- Brief -
How many lines below hold the string "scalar"? Report that number alone.

(Recorded data)

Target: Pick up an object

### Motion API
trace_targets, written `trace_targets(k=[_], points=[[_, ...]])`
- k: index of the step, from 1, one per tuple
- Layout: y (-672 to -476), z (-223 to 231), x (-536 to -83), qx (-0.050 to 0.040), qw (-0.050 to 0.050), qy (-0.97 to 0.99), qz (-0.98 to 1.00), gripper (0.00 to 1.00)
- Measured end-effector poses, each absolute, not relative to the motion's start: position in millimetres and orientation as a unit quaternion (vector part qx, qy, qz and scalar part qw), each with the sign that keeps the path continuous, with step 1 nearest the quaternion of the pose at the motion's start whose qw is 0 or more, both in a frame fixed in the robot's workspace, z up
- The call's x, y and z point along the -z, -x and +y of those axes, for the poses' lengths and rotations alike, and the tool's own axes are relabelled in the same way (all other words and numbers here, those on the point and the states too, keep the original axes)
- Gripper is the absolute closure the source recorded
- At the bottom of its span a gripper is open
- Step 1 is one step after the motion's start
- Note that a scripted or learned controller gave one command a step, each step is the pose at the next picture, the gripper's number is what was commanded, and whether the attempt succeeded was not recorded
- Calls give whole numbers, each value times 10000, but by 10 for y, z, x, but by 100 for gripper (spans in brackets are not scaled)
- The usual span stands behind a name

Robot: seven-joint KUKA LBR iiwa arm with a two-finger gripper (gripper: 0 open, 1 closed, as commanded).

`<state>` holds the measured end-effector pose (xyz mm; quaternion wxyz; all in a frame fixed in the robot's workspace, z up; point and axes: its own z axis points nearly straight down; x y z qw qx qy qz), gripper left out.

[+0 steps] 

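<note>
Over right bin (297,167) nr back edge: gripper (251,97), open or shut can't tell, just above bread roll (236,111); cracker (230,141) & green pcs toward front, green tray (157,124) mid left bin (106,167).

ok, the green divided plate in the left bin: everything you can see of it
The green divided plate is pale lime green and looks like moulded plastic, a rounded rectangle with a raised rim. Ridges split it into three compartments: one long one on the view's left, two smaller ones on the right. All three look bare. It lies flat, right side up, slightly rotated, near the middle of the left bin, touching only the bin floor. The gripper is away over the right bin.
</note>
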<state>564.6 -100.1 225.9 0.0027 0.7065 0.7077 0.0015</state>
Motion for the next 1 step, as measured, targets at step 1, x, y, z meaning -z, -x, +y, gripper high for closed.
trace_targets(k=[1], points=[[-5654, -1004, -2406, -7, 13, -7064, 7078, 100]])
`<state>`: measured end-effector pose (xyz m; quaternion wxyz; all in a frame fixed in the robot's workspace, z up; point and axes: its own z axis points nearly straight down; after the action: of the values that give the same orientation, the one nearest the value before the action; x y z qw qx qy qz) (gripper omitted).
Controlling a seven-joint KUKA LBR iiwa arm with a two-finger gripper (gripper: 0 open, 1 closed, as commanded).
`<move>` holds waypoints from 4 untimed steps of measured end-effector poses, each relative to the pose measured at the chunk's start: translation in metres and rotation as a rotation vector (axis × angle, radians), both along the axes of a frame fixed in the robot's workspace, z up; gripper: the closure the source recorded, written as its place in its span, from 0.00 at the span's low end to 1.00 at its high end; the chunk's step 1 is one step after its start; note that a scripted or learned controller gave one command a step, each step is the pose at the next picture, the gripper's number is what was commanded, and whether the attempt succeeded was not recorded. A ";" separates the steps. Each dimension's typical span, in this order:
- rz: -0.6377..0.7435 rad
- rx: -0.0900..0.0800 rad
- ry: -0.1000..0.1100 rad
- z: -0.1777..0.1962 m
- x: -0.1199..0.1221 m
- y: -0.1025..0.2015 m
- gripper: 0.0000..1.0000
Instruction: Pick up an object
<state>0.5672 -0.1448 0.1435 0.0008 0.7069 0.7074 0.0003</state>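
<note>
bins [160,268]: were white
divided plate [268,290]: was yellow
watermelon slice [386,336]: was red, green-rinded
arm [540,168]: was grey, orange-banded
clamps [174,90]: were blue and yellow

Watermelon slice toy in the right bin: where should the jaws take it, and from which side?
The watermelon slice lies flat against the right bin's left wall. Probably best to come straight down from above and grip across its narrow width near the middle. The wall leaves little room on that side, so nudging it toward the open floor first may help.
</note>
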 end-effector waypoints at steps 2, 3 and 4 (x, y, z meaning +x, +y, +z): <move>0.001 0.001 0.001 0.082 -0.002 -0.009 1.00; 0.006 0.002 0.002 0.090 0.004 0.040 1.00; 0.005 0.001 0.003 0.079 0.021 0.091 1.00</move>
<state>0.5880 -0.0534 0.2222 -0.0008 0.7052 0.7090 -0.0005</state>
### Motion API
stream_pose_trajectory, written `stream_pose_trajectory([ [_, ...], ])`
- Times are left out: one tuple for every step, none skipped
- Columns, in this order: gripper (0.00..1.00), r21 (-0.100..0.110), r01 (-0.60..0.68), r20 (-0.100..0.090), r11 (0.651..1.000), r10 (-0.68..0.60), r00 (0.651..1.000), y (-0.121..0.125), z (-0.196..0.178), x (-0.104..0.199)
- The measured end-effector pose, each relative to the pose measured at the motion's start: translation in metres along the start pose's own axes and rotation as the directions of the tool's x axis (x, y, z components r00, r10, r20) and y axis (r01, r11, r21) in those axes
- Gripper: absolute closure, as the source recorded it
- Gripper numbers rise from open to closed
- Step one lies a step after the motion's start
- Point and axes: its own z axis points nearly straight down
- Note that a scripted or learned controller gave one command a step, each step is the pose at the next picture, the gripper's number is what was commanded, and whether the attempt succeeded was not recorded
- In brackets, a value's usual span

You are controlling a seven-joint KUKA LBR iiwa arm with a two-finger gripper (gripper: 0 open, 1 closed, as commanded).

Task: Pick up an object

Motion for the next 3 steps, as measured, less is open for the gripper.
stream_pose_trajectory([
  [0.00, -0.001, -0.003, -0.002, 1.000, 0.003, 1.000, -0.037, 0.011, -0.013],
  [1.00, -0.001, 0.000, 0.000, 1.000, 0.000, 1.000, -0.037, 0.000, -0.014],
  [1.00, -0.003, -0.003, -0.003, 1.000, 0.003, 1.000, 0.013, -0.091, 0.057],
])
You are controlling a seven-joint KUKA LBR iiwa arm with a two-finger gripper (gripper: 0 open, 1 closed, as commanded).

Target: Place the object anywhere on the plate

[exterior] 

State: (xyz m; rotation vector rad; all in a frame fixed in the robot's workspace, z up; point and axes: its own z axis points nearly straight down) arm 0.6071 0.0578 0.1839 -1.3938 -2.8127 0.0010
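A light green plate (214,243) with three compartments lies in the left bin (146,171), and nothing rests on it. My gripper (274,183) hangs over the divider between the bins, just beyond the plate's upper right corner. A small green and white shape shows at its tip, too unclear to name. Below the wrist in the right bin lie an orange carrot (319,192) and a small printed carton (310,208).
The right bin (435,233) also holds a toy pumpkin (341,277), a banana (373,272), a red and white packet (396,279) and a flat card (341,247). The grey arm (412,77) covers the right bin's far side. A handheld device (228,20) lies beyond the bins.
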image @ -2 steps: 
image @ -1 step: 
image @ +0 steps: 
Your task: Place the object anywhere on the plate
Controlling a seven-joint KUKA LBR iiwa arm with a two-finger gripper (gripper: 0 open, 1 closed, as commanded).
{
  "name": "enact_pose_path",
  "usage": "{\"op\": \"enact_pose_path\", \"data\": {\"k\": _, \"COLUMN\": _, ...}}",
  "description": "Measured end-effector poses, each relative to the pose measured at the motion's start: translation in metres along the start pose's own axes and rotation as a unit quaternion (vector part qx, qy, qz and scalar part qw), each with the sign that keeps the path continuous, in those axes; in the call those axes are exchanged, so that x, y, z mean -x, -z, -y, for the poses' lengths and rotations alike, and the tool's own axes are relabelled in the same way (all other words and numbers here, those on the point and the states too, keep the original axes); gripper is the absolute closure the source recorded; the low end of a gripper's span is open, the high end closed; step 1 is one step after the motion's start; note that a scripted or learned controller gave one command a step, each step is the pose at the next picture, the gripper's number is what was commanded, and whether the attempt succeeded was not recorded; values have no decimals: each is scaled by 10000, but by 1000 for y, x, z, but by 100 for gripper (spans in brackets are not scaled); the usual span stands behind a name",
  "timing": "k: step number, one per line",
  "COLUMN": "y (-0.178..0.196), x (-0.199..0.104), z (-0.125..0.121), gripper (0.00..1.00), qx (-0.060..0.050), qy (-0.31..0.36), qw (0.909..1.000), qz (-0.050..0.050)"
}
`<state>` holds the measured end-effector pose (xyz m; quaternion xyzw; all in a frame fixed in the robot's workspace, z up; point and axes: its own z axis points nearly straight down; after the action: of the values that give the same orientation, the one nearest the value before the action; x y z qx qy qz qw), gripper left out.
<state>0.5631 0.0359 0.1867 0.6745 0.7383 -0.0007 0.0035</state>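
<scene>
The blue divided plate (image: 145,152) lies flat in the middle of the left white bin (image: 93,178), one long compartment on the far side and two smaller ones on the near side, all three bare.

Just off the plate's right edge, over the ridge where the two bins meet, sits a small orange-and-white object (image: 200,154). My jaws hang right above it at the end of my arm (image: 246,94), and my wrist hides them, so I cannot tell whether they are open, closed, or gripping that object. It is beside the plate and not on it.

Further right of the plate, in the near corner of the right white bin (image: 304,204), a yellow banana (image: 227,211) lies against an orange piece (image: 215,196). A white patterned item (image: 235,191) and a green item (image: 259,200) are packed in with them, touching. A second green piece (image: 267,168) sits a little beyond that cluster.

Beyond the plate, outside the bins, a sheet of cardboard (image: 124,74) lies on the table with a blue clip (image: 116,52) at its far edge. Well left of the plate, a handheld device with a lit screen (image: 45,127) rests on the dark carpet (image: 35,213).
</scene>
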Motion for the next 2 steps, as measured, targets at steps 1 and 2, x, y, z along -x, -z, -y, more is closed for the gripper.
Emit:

- Output -
2